The terms of the deal are confidential, a spokesperson for Defiance Press said.
Evans filmed himself entering the Capitol building and urging others to do the same, while yelling at police officers who tried to control the mob. At his sentencing, he told Senior U.S. District Judge Royce C. Lamberth he felt daily regret for getting “caught up in a moment which led to me breaking the law.”
But Evans has since repeatedly downplayed the violence and destruction and his own role in the riot, as prosecutors noted in a letter to the court in June. In a radio interview aired the day after his sentencing, Evans said he was “never going to have regrets when it comes to standing up and doing what’s right.”
He has since described himself as a “political prisoner” and expressed a desire to run for office again. Evans was elected to the West Virginia House of Delegates in 2020 and resigned after his arrest last year. Before that, he was known as a confrontational antiabortion activist who would film staff members and patients going into West Virginia clinics.
“While Evans’s sentence has already been imposed and the government is not here seeking its modification, the speed and degree of Evans’s about face warrants this notice, for the record and for the Court’s edification,” prosecutor Kathryn E. Fifield wrote in the June 30 filing.

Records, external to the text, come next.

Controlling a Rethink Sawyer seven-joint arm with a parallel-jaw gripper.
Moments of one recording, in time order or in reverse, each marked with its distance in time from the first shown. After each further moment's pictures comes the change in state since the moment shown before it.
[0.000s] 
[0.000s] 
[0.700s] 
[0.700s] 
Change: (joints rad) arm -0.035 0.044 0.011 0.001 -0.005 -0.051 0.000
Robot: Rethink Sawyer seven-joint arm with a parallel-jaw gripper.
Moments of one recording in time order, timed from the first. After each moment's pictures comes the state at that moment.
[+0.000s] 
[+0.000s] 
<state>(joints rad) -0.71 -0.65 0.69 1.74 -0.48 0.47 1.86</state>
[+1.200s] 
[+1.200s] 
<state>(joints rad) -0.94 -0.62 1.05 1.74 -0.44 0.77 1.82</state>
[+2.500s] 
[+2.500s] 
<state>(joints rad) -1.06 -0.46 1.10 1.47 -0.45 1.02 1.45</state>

Other participants in the Jan. 6 attack have made similarly contradictory statements about their actions. The first woman sentenced for illegally entering the Capitol, Anna Morgan-Lloyd, apologized profusely in court; the next day Fox News aired an interview with her minimizing the attack. Lamberth and other federal judges have since expressed skepticism that the remorse displayed by defendants in these cases is genuine.

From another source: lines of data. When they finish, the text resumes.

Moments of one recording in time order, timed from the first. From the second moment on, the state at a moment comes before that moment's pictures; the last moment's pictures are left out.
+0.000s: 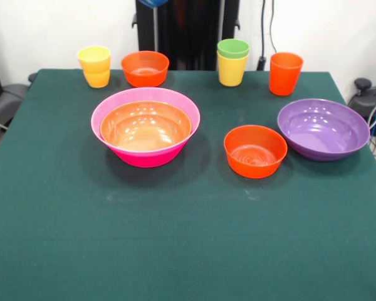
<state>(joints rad) 0.19 -0.41 -1.13 1.90 -1.31 -1.17 2.50</state>
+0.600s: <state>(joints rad) 0.14 -0.41 -1.08 1.87 -1.31 -1.15 2.50</state>
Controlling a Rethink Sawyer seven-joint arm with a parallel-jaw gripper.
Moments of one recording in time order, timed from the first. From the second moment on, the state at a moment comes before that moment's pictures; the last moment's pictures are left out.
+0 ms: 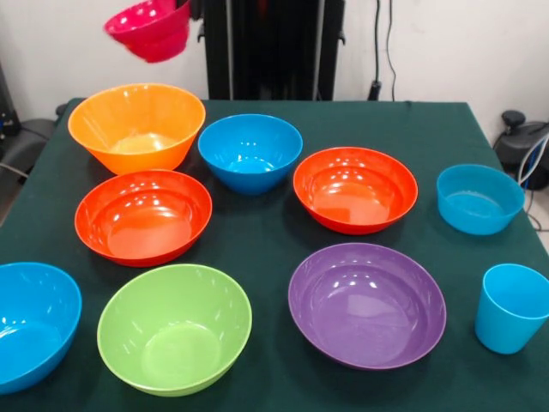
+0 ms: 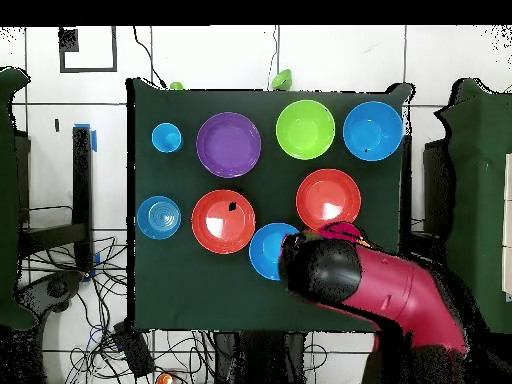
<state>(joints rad) -0.45 -1.07 0.01 1.92 -0.16 0.73 1.53</state>
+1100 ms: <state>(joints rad) -0.18 -1.82 -0.23 2.01 -0.14 1.04 1.18</state>
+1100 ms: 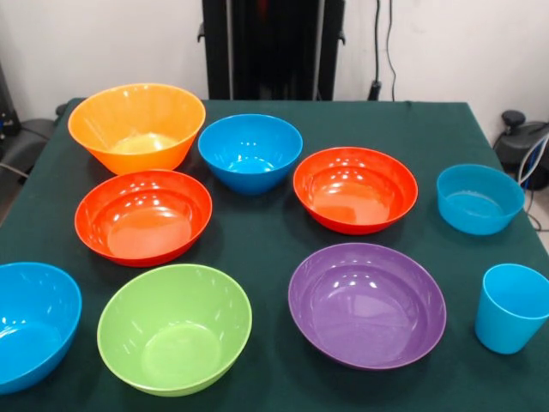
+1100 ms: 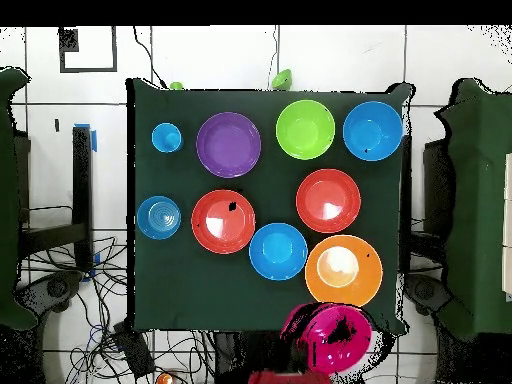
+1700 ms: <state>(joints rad) -0.11 -1.84 -0.41 1.94 -0.09 0.95 0.93</state>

Lamberth, who had given Morgan-Lloyd probation, said in one filing that his “hopes have been … dashed” and subsequently imposed jail time on multiple rioters who pleaded guilty to the same crime.
At a sentencing for another rioter in front of a different judge, Morgan-Lloyd’s defense attorney said the Indiana grandmother had been “played” by Fox News and had written to Lamberth reaffirming her contrition.
Court records show that when Evans met with the FBI, he falsely claimed that police let the rioters into the building and that he was only wearing a helmet to protect himself from antifascists, assertions refuted by his own video. But prosecutors said that they believed his remorse in those same interviews to be sincere. He also told authorities he did not take the campaign to keep President Biden from power seriously; he has since contended that the election was stolen and that federal agents let rioters into the Capitol.
A spokesman for the U.S. attorney’s office for D.C. declined to comment. An attorney for Evans was not available for comment.
At Evans’s June 22 sentencing, Lamberth said he was sympathetic to the father of four but would have ordered twice as much time in prison had prosecutors requested it.
“You were egging people on and you were encouraging. It’s not like you walked through the building,” Lamberth said. “I have to send a message. I don’t want another riot after the next election.”